**WHAT THE TASK REQUIRES:** Write out every line below that includes the word "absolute".
☆ ☆ ☆ ☆
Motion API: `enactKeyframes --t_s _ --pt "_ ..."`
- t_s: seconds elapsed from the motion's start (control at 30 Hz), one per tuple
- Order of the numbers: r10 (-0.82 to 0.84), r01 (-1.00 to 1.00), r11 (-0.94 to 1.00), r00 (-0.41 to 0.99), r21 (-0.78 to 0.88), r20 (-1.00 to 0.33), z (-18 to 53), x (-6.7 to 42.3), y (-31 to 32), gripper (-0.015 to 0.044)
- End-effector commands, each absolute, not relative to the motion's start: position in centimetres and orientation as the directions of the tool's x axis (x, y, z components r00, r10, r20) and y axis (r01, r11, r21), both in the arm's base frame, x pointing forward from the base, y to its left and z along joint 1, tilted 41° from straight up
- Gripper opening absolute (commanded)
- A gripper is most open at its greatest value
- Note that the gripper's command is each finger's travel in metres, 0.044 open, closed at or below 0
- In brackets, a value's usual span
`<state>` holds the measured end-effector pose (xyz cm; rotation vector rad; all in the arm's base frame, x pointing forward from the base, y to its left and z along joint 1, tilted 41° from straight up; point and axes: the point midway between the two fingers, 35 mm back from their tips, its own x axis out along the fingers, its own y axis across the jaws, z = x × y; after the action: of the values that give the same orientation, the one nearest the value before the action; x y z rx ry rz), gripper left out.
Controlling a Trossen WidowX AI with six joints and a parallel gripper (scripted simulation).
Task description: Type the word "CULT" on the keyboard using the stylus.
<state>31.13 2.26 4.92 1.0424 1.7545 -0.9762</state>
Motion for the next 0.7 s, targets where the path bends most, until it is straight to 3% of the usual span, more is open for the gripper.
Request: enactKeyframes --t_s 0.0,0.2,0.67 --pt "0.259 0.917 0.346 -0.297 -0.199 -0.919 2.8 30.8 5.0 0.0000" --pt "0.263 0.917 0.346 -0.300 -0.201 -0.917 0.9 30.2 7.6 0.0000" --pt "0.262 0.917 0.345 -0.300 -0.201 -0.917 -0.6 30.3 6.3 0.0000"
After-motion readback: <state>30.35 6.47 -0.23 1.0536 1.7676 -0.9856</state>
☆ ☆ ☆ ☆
**SOLUTION BELOW:**
- End-effector commands, each absolute, not relative to the motion's start: position in centimetres and orientation as the directions of the tool's x axis (x, y, z components r00, r10, r20) and y axis (r01, r11, r21), both in the arm's base frame, x pointing forward from the base, y to its left and z along joint 1, tilted 41° from straight up
- Gripper opening absolute (commanded)

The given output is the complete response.